Building a Basic Skill
-
To build a basic skill in Alexa there are 2 main
pre-requisites:
-
To have an Amazon Developer Account so as to build your
customised skill.
-
To also have Amazon Management Console Account so as to
create your Lambda.
-
To build a customised skill you should know the following
terms:
-
Skill: A Skill is nothing but your application which you
intent to publish on your Alexa device.
-
Invocation: The name of the skill which you need to
mention so as to start interacting with your skill.
-
Intents, slots and utterances: Intent is the action that
fulfils user's request. Intents can have slots that
represent the variable information within an intent. A
sample utterance the way you invoke your intent.
-
Slot types: Every slot has a type that handles the
user's spoken data. For eg. AMAZON.NUMBER converts the
number "five" to "5".
-
JSON Editor: Your whole interaction model will be
represented in JSON format. You can create as well as
edit your JSON data. You can also upload a JSON file of
your own.
-
Interfaces: Interfaces provide additional directives and
request types for specific additional features in your
skill. For ex., You can use an Audio Controller for
streaming music.
-
Endpoints: Specify the endpoint for your skill. Alexa
sends requests to this endpoint when users invoke your
skill.

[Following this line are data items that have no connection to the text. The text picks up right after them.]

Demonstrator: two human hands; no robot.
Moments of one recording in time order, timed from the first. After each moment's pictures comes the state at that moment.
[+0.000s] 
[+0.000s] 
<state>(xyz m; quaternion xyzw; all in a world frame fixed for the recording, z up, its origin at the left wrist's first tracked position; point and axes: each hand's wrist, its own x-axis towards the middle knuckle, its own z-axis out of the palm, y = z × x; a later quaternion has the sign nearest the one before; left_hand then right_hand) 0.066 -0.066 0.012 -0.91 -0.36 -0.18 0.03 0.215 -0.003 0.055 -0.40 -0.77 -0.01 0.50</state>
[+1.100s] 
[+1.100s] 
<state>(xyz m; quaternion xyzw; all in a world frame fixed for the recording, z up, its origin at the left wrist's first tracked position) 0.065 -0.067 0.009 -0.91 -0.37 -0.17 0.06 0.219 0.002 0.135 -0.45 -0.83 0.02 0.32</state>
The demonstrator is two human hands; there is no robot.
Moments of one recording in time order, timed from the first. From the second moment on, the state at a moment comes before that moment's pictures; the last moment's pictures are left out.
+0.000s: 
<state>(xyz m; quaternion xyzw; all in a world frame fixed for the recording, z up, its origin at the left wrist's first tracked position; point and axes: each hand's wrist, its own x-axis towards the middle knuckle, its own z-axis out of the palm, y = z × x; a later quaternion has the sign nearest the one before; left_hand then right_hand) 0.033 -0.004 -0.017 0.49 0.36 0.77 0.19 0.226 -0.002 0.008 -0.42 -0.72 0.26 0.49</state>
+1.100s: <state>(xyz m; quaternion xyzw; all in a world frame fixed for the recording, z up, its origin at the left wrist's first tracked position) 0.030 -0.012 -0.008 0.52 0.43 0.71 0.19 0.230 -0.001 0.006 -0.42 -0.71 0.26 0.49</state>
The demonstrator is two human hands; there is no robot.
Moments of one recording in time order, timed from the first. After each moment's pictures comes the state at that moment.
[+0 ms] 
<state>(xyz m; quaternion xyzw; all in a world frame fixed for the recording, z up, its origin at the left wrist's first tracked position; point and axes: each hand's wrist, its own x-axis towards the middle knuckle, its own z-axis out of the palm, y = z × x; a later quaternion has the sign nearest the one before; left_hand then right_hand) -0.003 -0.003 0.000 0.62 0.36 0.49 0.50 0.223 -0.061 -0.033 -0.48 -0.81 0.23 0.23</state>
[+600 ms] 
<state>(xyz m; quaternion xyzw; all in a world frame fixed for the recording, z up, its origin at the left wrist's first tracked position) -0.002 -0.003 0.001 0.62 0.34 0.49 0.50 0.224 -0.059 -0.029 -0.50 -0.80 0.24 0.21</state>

If you are hosting your service as an AWS Lambda
function, select the AWS Lambda ARN option and enter the
ARN for your function in the Default Region endpoint
text box.
Alexa Skill Types
-
Custom Skill: A skill that can handle just about any type of
request. (It is selected by default) For example: Look up
information from a web service, Integrate with a web service
to order something (order a car from Uber, order a pizza
from Domino's Pizza), Interactive games, Just about anything
else you can think of.
-
Flash Briefing Skill: The Flash Briefing Skill API defines
the words users say to invoke the flash briefing or news
request (utterances) and the format of the content so that
Alexa can provide it to the customer.
-
Smart Home Skill: A skill that lets a user control and query
cloud- enabled smart home devices such as lights, door
locks, cameras, thermostats and smart TVs. For example: Turn
off the lights, Change the brightness of dim lights, change
the volume, etc.
-
Video Skill: The Video Skill API defines the requests the
skill can handle (device directives) and the words users say
to invoke those requests (utterances). For example: Play a
movie, change the channel, etc.
-
You can build your Lambda function in any of these
languages: Python, Java, Go and .NET
Conclusion
"What's good for developers is ultimately good for consumers,"
said Rob Pulciani, Amazon's general manager of Alexa skills.
Alexa, thus has proved to be a game changer in IT in recent
times. Right now, Alexa has a leg up on Google Assistant and
Apple's Siri. Thus, Alexa has maintained itself as a healthy
competitor in the age of machines today.